Policymakers have suggested that low-skilled workers head to the same places where college-educated workers are growing wealthy, like New York and the Bay Area (although many have argued that high housing costs and strict land-use regulation in these places block lower-income workers from opportunity).

The Harvard economist Ed Glaeser, whose work has long championed the benefits of cities, argues that they could still offer advantages to low-skilled workers because of high unemployment in many rural communities. Perhaps the kinds of low-skilled jobs that major metros offer are the same as those in smaller towns — but such jobs are a lot easier to find in big cities.

Low-skilled workers may also find opportunities in cities that don’t come in the form of higher wages. They could come from the availability of nonprofits and social services, or of training programs, or from better access to health care and public transit. And there are other ways to measure opportunity in a community, like whether it enables poor children to get ahead.

The wage pattern Mr. Autor describes looks startling to many economists in part because he has taken a well-recognized divergence in the labor market — between the boom in highly paid jobs for college graduates and the growth of low-paid service-sector work — and mapped it onto the country, by population density.

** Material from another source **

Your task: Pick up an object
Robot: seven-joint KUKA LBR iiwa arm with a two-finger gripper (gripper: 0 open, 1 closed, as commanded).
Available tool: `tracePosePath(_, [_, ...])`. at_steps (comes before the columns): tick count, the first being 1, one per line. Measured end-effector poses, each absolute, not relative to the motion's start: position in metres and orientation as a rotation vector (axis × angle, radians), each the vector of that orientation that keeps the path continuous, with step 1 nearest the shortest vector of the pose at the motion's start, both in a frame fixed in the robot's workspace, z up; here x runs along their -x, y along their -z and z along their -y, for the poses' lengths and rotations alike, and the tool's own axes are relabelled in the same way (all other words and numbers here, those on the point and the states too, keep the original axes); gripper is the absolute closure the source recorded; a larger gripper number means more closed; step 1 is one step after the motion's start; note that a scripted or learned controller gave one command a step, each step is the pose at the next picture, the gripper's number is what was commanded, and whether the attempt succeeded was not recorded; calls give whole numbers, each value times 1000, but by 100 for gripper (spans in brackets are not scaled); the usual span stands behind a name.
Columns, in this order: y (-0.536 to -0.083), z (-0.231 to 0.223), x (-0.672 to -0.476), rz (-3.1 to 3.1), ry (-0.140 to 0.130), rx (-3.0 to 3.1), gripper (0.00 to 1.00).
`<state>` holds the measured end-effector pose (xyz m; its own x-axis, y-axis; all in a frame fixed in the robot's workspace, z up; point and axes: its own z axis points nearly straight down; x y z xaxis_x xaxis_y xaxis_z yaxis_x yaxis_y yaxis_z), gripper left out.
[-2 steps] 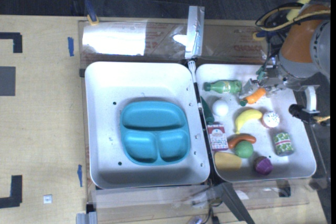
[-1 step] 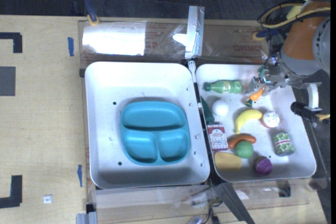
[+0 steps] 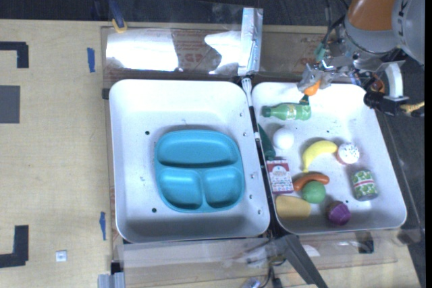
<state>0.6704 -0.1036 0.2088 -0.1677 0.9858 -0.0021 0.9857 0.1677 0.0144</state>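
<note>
**Operator:** State the location of the candidate objects.

**Technician:** All of them lie in the right bin, lower right of the frame. Near its top edge a green bottle lies on its side. Below it are a white egg, a banana, a small red-and-white carton and a green can. A purple piece sits near the bottom edge. The left bin holds a blue divided tray.

**Operator:** Which object handles best?

**Technician:** In my judgement, the banana. It looks like a light, rigid plastic toy, not fragile, probably smooth and somewhat slippery. Grip it across the narrow middle of its curve, where clear floor lies on both sides. The egg, being round, would likely roll out of a pinch. The bottle is likely to roll too.

**Operator:** Report the claw.

**Technician:** The gripper sits at the upper right of the frame, over the top edge of the right bin, just above the bottle's neck. A small orange part shows at its tip; whether that belongs to the tool or is a held item is unclear. How far the claw is open cannot be told from this view. No contact with any object is confirmed.
</note>
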Motion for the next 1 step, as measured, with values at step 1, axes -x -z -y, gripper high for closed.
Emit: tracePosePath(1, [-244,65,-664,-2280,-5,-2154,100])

But other scholars have been studying pieces of this picture for some time. The sociologist William Julius Wilson has documented the disappearance of precisely the kinds of urban jobs Mr. Autor describes.

Mr. Wilson said in an email that he was not surprised by the pattern in Mr. Autor’s analysis, adding that these middle-skilled jobs once offered not just higher wages but also union benefits, retirement, paid vacation and some sense of stability. Low-skilled jobs in the service industry and retail that have replaced that work seldom offer those benefits.

Today, as housing has grown much more expensive in many of the cities that once held out the hope of higher wages for them, low-skilled workers face both low incomes and steep costs. Mr. Autor can’t say how much of the small urban wage premium that remains in his data today is eaten up by these higher housing costs.

But it is clear to him, he said, that the urban advantage that once existed for low-skilled workers is vanishing.